Dickmann und Lensing haben sich mit dem zunehmenden Einsatz kontext-sensitiver Anwendungen beschäftigt, die Benutzer mit einer aufgabenbezogenen Informationsbereitstellung bei ihren jeweiligen Tätigkeiten unterstützen sollen. Die meisten derartigen Lösungen sorgen jedoch eher für Irritationen auf Anwenderseite und stoßen deshalb auf mangelnde Akzeptanz. Ein wesentlicher Grund dafür ist, dass vorangegangene Interaktionen vom System nicht berücksichtigt werden, was das Verstehen der aktuellen Benutzerintention nahezu unmöglich macht. In ihrer Masterarbeit sind die beiden Informatiker der Frage nachgegangen, ob komplexere Assistenzfunktionen von einer Art Kurzzeitgedächtnis profitieren würden oder nicht. Im Ergebnis weisen sie nach, dass eine Berücksichtigung des Interaktionskontextes bis zu einem bestimmten Punkt die Klassifikation der Benutzerintention signifikant verbessert würde und geben dadurch den Entwicklern zukünftiger intelligenter Systeme wertvolle Einsichten mit auf den Weg.
Sandra Siegel hat in ihrer Bachlor-Arbeit untersucht, ob sich das in der Online-Plattform flickr und anderen sozialen Netzwerken übliche Verfahren der freien Vergabe von Schlagworten verbessern lässt. Das Problem beim so genannten „Social Tagging“ ist, dass es hierfür keine Regeln gibt: Jeder Benutzer indiziert seine Inhalte nach eigenem Gusto, was die Suche für andere Anwender erschwert, da kein gemeinsames Vokabular existiert. Siegel erläutert in ihrer Arbeit zunächst, warum das “Taggen” überhaupt funktioniert und zeigt dann auf, wie man herausfindet, welche Tags zusammen gehören bzw. einander ähnlich sind. Aus dieser Betrachtung entstehen semantische „Tag Clouds”, d.h. visualisierte Wortwolken, die Anwendern eine wesentlich bessere Orientierung im Datenbestand ermöglichen.
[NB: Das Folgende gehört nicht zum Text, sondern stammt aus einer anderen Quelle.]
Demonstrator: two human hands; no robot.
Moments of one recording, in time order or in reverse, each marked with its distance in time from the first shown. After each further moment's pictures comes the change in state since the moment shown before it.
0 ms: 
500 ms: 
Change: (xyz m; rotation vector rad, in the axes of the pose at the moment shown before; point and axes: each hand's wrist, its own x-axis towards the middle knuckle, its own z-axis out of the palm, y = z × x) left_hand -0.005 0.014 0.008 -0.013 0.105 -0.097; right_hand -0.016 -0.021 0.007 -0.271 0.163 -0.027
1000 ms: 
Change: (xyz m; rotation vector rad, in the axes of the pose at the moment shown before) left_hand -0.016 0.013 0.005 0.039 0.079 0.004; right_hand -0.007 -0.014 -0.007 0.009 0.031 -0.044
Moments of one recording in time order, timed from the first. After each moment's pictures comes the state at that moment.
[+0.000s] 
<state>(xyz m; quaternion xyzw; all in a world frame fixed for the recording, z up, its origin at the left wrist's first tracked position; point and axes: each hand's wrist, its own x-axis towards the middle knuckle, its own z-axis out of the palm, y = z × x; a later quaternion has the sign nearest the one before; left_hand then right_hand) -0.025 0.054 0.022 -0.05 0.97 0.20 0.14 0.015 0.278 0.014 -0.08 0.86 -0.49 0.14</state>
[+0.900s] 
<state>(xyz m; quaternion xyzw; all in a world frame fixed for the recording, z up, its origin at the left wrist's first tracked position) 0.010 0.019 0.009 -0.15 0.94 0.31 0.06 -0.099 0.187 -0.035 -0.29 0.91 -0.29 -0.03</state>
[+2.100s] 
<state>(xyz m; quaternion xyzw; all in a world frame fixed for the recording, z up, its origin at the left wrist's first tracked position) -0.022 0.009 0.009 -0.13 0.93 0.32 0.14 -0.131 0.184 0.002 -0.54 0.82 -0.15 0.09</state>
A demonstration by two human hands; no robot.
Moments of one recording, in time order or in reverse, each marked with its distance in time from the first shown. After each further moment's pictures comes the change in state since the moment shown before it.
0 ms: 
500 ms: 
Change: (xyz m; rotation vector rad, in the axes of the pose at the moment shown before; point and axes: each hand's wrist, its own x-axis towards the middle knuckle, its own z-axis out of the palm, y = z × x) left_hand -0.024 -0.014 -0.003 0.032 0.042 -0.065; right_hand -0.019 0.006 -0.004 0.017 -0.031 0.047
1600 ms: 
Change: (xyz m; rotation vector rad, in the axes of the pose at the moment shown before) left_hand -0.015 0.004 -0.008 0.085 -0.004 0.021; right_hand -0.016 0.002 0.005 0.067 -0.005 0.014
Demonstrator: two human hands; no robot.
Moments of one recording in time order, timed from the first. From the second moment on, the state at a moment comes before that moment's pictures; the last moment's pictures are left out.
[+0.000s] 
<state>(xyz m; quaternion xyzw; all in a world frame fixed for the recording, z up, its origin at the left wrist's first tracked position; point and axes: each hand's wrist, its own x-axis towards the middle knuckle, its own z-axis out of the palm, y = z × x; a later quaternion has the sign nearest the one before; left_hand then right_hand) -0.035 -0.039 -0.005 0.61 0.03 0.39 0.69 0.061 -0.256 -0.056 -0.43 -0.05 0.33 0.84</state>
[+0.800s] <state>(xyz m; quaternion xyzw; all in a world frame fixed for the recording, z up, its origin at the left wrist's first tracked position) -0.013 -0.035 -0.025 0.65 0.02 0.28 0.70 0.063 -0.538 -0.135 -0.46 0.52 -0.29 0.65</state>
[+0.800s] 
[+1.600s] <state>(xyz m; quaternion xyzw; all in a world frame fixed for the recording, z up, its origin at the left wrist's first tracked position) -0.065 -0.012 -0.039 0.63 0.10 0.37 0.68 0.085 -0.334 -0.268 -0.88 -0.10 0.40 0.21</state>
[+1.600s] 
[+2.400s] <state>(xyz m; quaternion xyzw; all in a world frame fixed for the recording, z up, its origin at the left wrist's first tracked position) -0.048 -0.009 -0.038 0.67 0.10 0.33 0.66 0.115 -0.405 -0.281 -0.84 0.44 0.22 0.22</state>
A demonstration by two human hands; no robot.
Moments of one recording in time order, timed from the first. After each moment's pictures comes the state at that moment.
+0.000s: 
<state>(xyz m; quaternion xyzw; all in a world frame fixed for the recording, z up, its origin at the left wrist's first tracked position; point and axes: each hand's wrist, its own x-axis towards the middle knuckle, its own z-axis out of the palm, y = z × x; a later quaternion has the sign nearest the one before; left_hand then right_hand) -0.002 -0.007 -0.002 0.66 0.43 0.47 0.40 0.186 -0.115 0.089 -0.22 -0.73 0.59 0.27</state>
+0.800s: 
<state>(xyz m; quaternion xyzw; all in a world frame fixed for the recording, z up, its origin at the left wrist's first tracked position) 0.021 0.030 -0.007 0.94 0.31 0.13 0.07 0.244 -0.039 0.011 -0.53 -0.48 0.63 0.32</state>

Die CONTACT Software GmbH will mit der Stiftung dieses Preises zum einen die Idee der Metropolregion Bremen-Oldenburg unterstützen und zum anderen Studienausrichtungen mit hohem Praxisbezug fördern. Das auf Lösungen für das Produktdaten- und Product Lifecycle Management fokussierte Unternehmen pflegt schon seit längerem eine enge Zusammenarbeit mit dem Bremer Technologie-Zentrum Informatik und Informationstechnik (TZI) und dem Oldenburger Informatikinstitut OFFIS. Beide Hochschuleinrichtungen zielen mit ihrer Forschung im Bereich innovativer Informations- und Kommunikationstechnologien auf den Transfer in Produkte und Dienstleistungen ab. Dies hat in der Konsequenz zur Gründung einer gemeinsamen Plattform – dem OFFIS-TZI – und zu der Idee geführt, herausragende Leistungen im Bereich der angewandten Informatik mit einem Förderpreis zu ehren.